# Best bank or credit union for foreigners in the Netherlands?



## nauru

Ideally no monthly fees for the account or for the bank card, and as little hassle as possible when opening the account? (just 2 pieces of ID, no home rental contract or utility bill requirement)

Anyone know which is the best? I was thoroughly unimpressed with ABN Amro, probably the worst bank I have ever experienced in my life. Have had good experiences with ING in Canada (no fees ever, and high interest on all savings with no catch and no hassles when opening the account--it could be opened through the mail) but not sure if the Dutch ING is as good.

Also what is the situation with cross-border banking/withdrawals within the EU? If you are with a Belgian bank and then withdraw cash at a Dutch ATM do you get charged extra for this or not?

Thanks.


----------



## Ti_

What are your determinants for placing ABN Amro as the 'worst bank'? And what are your determinants for a good bank? In general, ING bank is being used by many Dutch people. I use ING also and have had no complaints or whatsoever. Cash withdrawals can be charged extra, this depends on the bank. Please also note that if you are banking at ING and would like to withdraw money at ABN Amro you are only allowed to use 1 ATM a day at a 'foreign bank'.


----------



## nauru

ABN Amro was the worst bank I've ever experienced because they would repeatedly mess up trivial tasks, such as an address change. I had to go to a branch nine times and have the manager personally change the address in order for them to get it right in their computer systems. Also they charged some weird fees that I didn't agree with, such as a fee for having a bank card, some other fees for seemingly nothing.

I have used ING Direct before (in North America) and been impressed with the level of service there and the lack of fees. Does this standard of quality translate to the Dutch version of ING? I don't mind only being able to use the ATM of the bank where I'm an account holder. Being able to use a different ATM for free once per day would be like a bonus. (UK is remarkable in that people can use any bank, anytime, for withdrawals)

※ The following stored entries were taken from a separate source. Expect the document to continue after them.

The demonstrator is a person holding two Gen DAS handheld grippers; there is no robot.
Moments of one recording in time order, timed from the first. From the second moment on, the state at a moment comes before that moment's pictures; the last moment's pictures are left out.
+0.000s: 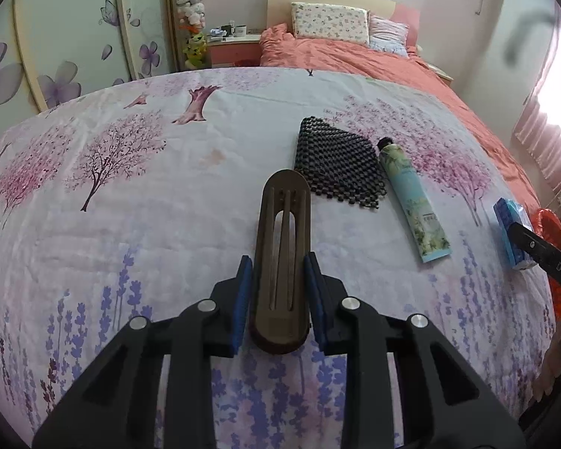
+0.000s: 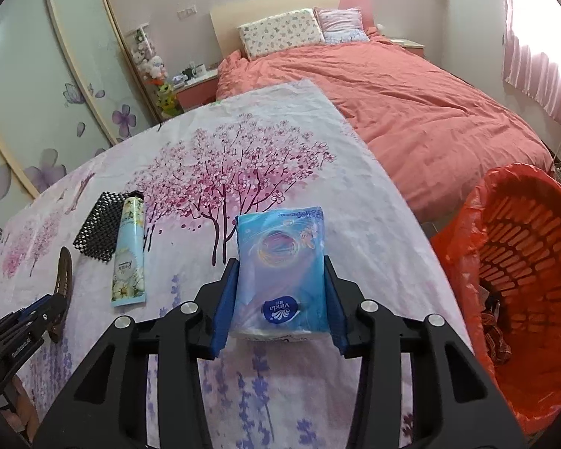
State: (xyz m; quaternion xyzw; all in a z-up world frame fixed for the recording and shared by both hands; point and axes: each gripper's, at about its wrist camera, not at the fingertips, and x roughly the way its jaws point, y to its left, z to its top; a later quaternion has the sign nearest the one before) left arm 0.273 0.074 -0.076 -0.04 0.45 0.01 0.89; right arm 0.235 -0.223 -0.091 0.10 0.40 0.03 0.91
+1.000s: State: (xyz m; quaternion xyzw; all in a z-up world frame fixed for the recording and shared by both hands) left arm 0.233 -0.208 0.001 0.00 0.39 -0.31 0.87; right arm 0.126 -0.415 -0.051 0.21 0.28 -0.15 0.92
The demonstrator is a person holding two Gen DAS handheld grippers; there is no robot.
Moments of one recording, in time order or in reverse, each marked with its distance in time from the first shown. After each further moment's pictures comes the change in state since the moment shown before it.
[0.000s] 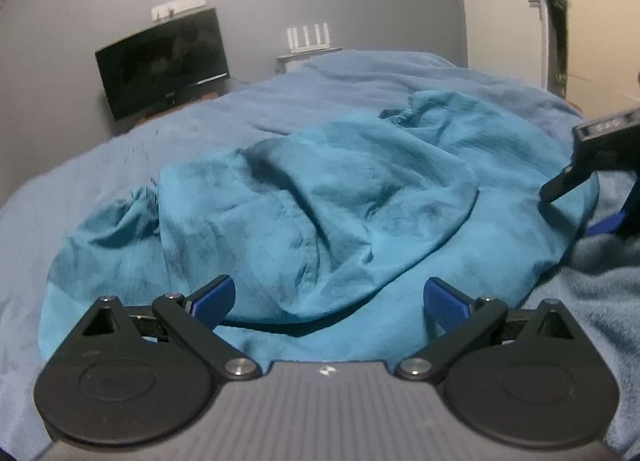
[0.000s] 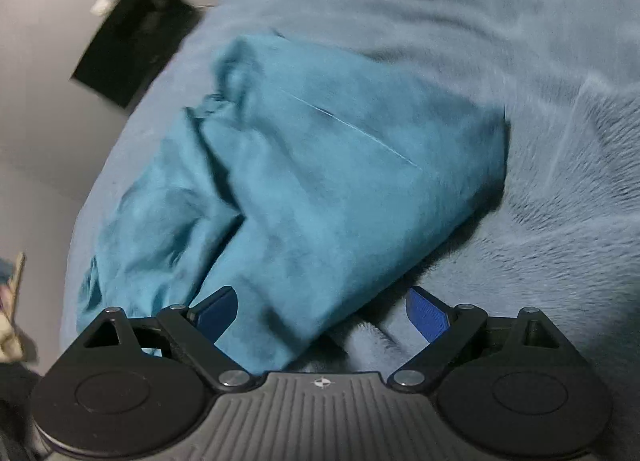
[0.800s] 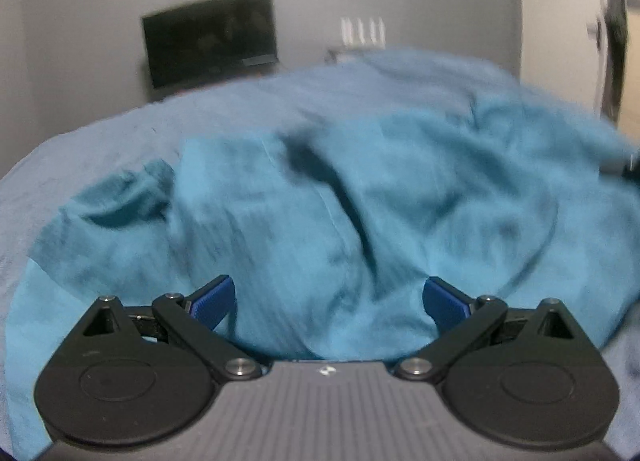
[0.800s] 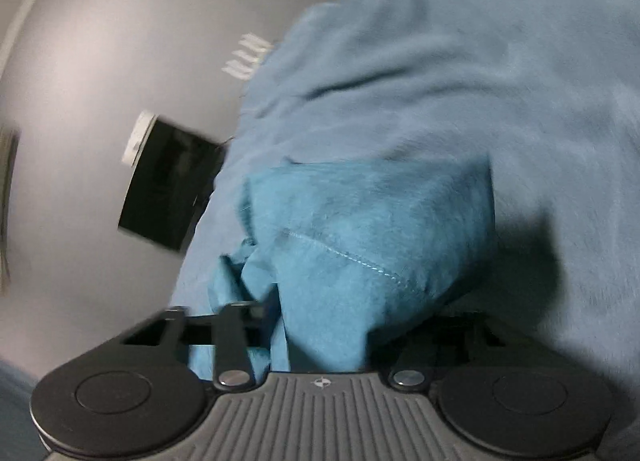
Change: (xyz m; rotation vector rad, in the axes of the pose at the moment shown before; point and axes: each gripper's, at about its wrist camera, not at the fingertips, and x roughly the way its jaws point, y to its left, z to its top) left arm 0.063 0.009 0.003 -0.118 0.031 0.099; right arm 0.005 0.013 0.007 0.027 -0.402 0.213
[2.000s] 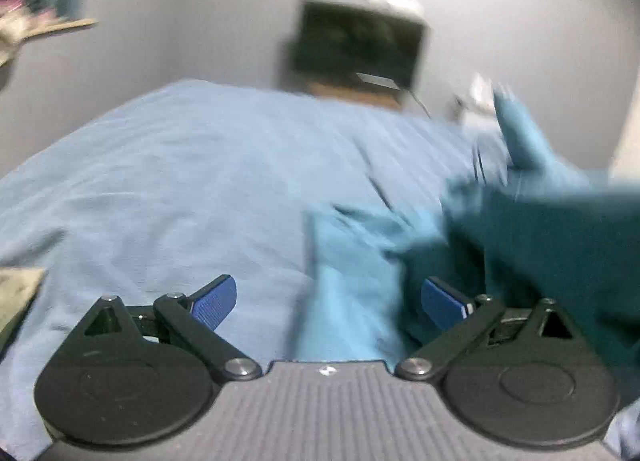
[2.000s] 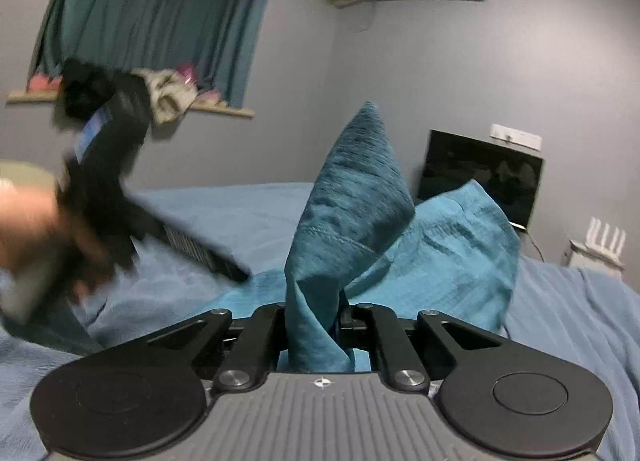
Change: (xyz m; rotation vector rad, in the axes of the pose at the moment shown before) left arm -0.141 0.212 0.004 -0.460 -0.075 0.171; right arm -0.081 0.262 -0.183 -1.389 0.041 0.500
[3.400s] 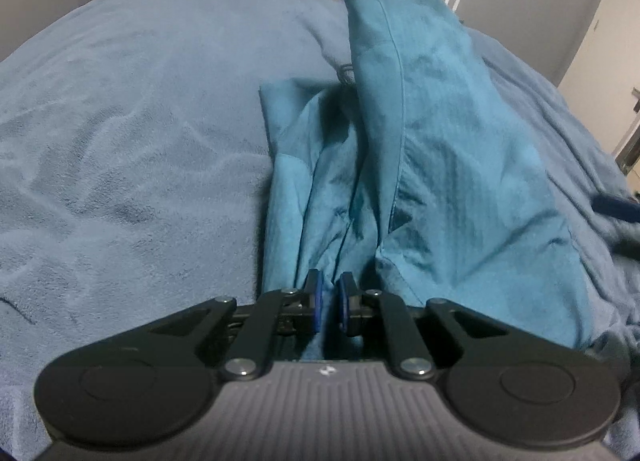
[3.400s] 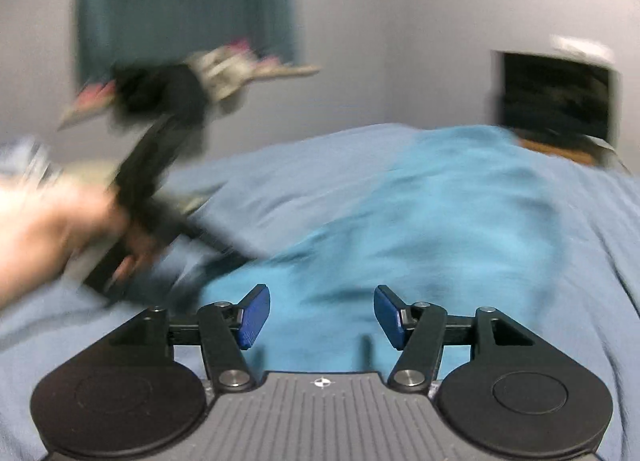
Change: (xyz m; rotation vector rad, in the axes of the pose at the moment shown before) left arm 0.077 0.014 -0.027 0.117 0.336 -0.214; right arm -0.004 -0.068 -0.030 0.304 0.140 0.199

What do you mean cash withdrawals can be charged extra?

Basically what I'm looking for is the most inexpensive and pain-free way to do the following:

Open an account, as a foreigner
Change my address
Withdraw cash from my bank's ATM 4 times per month
Receive wire transfers from abroad at the lowest cost possible (low or no fee for incoming wire transfers
Make deposits occasionally
Use a bank card at point of sale to make small and medium-sized purchases

Extras that would be nice: low or no fees for withdrawing money in other European countries.
No monthly fees (or very low)
No strange fees for having a bank card
Be able to do everything online or at an ATM, so I don't have to actually go to a branch.


----------



## tjeerd7c

I think ING is great!!! And with the worldwide cover it should not be to difficult as a already existing customer!! 

Good luck


----------